Transcribe the whole listing exactly, but do not carry over its pictures.

### [Collected data]
§

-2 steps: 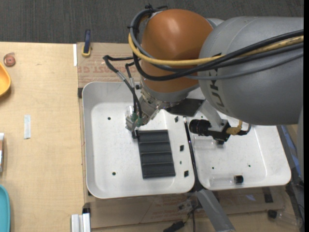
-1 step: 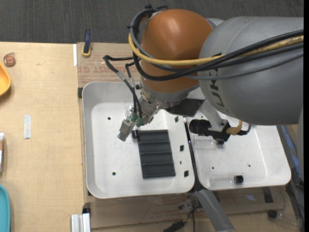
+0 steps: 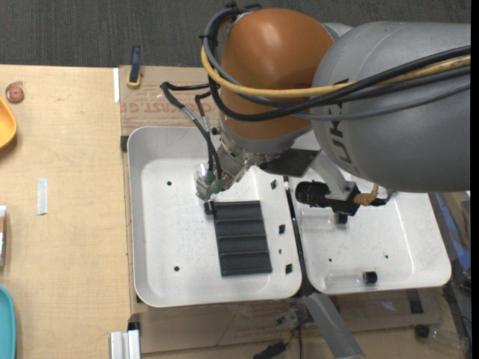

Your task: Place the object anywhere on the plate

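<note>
Gripper (image 3: 209, 184) low inside the left bin (image 3: 161, 275), at the end of the grey arm (image 3: 404, 103) with its big orange band (image 3: 273, 62), reaching in from the right. Tip small and partly hidden under the wrist, so open or closed cannot be told, and nothing seen held. Just below the tip, at its near left corner, a black ridged slab (image 3: 243, 239): long, rectangular, lying flat on the white floor of the left bin, close to the wall shared with the right bin (image 3: 404, 264). Whether tip and slab touch, or only sit just beside each other, not clear from this angle. Yellow and black cables (image 3: 224, 81) looping around the orange band and down toward the wrist. Over the right bin, a short black cylinder on a bracket (image 3: 313, 194), and near that bin's front edge a small dark piece (image 3: 369, 277). Under both bins, brown cardboard (image 3: 161, 99), with a blue clamp (image 3: 135, 64) at its far left corner. Further left, a pale wooden tabletop (image 3: 67, 275) with a small pale strip (image 3: 42, 197), a small round pinkish disc (image 3: 13, 92), part of an orange thing (image 3: 4, 126) at the left edge, and a teal edge (image 3: 4, 320) at the lower left corner.
</note>
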Available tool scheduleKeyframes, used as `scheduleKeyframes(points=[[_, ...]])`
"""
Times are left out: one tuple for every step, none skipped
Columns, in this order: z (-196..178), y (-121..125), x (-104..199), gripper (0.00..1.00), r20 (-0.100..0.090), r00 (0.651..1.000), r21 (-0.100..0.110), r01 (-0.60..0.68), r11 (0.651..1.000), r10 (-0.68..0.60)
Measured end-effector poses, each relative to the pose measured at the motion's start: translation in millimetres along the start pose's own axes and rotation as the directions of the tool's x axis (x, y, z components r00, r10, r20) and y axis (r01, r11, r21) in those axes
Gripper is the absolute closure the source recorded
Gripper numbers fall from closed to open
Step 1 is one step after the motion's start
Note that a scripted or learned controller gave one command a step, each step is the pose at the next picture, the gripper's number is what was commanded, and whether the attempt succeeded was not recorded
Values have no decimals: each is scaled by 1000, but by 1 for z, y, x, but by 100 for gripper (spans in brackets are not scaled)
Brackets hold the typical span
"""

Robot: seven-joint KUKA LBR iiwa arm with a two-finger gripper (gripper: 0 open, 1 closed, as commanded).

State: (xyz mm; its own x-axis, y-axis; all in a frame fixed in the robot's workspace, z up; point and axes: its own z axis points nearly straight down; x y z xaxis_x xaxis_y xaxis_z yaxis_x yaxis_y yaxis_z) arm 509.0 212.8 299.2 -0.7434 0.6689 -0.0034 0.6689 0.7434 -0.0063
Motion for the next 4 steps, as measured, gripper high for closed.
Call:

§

### [Answer to this task]
-2 steps: 
-1 step: 
+0 steps: 

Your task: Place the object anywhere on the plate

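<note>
Gripper (image 3: 209, 184) low inside the left bin (image 3: 161, 275), at the end of the grey arm (image 3: 404, 103) with its big orange band (image 3: 273, 62), reaching in from the right. Tip small and partly hidden under the wrist, so open or closed cannot be told, and nothing seen held. Just below the tip, at its near left corner, a black ridged slab (image 3: 243, 239): long, rectangular, lying flat on the white floor of the left bin, close to the wall shared with the right bin (image 3: 404, 264). Whether tip and slab touch, or only sit just beside each other, not clear from this angle. Yellow and black cables (image 3: 224, 81) looping around the orange band and down toward the wrist. Over the right bin, a short black cylinder on a bracket (image 3: 313, 194), and near that bin's front edge a small dark piece (image 3: 369, 277). Under both bins, brown cardboard (image 3: 161, 99), with a blue clamp (image 3: 135, 64) at its far left corner. Further left, a pale wooden tabletop (image 3: 67, 275) with a small pale strip (image 3: 42, 197), a small round pinkish disc (image 3: 13, 92), part of an orange thing (image 3: 4, 126) at the left edge, and a teal edge (image 3: 4, 320) at the lower left corner.
</note>
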Available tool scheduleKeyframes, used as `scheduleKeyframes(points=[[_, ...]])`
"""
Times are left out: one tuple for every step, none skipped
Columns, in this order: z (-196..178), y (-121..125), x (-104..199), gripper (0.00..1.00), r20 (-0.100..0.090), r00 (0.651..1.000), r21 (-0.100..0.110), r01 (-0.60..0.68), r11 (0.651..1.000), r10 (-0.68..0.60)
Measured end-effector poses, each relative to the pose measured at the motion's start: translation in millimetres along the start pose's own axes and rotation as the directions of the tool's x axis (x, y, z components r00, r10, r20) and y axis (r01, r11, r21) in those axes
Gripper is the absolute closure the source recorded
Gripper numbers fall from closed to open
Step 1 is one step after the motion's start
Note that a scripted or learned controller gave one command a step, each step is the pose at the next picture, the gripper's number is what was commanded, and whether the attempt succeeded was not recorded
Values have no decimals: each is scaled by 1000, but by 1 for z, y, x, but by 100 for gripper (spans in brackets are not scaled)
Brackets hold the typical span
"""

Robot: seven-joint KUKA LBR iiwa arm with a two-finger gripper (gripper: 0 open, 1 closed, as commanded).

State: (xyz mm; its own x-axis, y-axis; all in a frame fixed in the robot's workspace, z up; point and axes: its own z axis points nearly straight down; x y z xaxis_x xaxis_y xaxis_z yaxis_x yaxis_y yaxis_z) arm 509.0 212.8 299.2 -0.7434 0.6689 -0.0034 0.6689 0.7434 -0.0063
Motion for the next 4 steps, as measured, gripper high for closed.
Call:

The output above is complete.